Is it a fair question? Well.. sure. These songs are dark. Really dark. It’s not called Bunny Metal. Ya know?
But when examined in the context of the group’s history, it makes a certain sense that they gravitate to bleak moments of human history. Jeff Hanneman grew up around German trophies of war that his father, a veteran of the European front during WWII, had brought home with him, and as such liked to write about the topic. Slayer’s work is a dark reflection of the world we live in. A world that includes all manner of nasty stuff. But a reflection is neither endorsement nor advocacy. And if some of Slayer’s audience is rooted in some bad old ideas? That’s not really on them.

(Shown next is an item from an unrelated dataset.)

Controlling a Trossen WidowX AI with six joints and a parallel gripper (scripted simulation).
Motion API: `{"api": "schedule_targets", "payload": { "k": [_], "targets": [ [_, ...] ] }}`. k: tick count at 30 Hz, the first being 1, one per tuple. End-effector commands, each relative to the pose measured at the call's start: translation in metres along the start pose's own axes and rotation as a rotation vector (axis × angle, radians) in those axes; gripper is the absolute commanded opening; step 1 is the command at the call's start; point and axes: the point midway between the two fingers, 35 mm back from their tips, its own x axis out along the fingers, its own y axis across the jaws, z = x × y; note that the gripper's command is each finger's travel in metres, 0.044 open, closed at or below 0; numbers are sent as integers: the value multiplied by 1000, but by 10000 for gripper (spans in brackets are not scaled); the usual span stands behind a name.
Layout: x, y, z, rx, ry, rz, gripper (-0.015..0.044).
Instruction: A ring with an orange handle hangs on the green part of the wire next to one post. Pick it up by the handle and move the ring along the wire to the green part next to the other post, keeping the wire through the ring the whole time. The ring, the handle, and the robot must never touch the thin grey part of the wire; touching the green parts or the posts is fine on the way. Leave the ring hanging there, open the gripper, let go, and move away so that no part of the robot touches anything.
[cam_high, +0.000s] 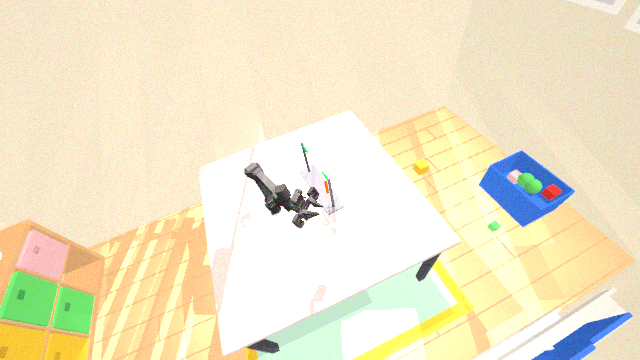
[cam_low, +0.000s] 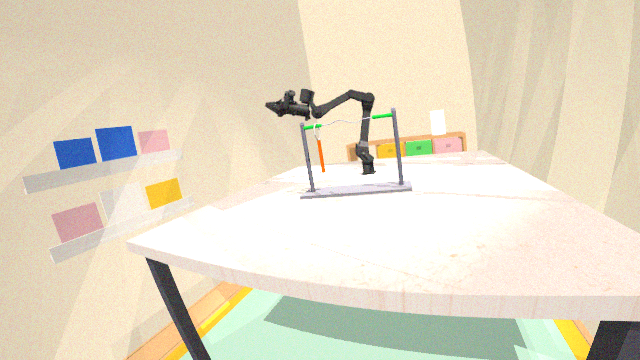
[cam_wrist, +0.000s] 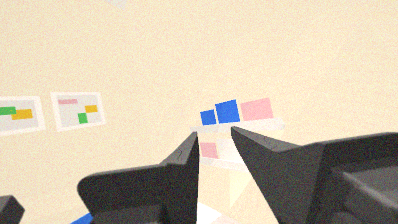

I mean.. They could start writing about Teletubbys and peace and love, I suppose. But they wouldn’t be Slayer anymore.
Slayer’s innovation spawned a ridiculous number of imitators who further pushed the genre into new areas.
As one of the “Big Four” this group has been insanely influential in the development of Metal as a genre. They’re hands down credited with the development of Thrash. Death Metal? Black Metal? Scream Metal? If you write down the word, Metal, preceded with an intense adjective and a dark shade of whatever color? Slayer is probably responsible for it.
They’re one of the heaviest bands of all time. So yeah..
I kinda care about Slayer.
Tune in next week for an interview with drummer Paul Bostaph, some photos, and a review of the show.
Slayer, Repentless | AD rates it: It sounds like Slayer. Duh.
You might like it if: This is a polarizing group, you either love this music or flee before its approach. If you love them, there’s enough left in these guys’ tank here to keep you going. If you don’t care for Heavy Metal, why are you even reading this? Go buy a Yanni album instead, you fucking plebe.
Relevent Details: Longtime friend of deceased founding member Jeff Hanneman, Gary Holt — notable for his days with Exodus — has stepped up to full time status. Paul Bostaph has returned on drums. Tom Araya continues as frontman. Kerry King has largely taken over as the chief architect of their sound.
High Points: The title track is a particularly pure example of their musical vision. Bostaph’s work on “Take Control” is impressive, as is King’s soloing. “Chasing Death” is about as close to sentimental as they’ve ever come, appearing to focus on the loss of Hanneman and regret over their inability to save their friend from himself.